Finnish OpenSubtitles 2017 and Finnish Wikipedia 2017 (source materials) in the download service

The corpora Finnish OpenSubtitles 2017, source and Finnish Wikipedia 2017, source are available in the download service at Kielipankki in korp.csc.fi/download.

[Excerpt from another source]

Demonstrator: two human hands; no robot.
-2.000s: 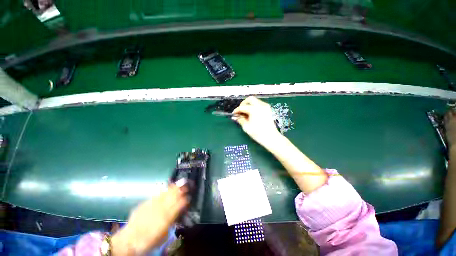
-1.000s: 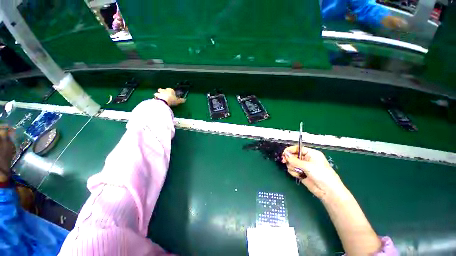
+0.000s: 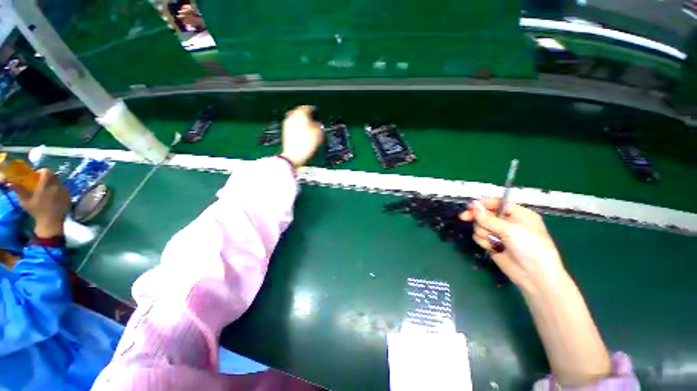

Finnish OpenSubtitles 2017 contains Finnish subtitles in movies and TV-series from Opensubtitles.org. Resource metadata: http://urn.fi/urn:nbn:fi:lb-2019110801

Finnish Wikipedia 2017 contains all Finnish articles from the online encyclopedia Wikipedia available in 1 January 2018. Resource metadata: http://urn.fi/urn:nbn:fi:lb-2019110803

Both corpora are part of Tatu Huovilainen’s research data and he has parsed the copora in 2018 with the Turku Dependency Treebank (TDT) parser developed by the Turku BioNLP-group and deposited the data to Kielipankki as source material. See Tatu Huovilainen’s interview at: https://www.kielipankki.fi/uutiset/kuukauden-tutkija-tatu-huovilainen/

The corpora are also part of the Finnish word frequency coprus Psycholinguistic Descriptives (http://urn.fi/urn:nbn:fi:lb-2018081601).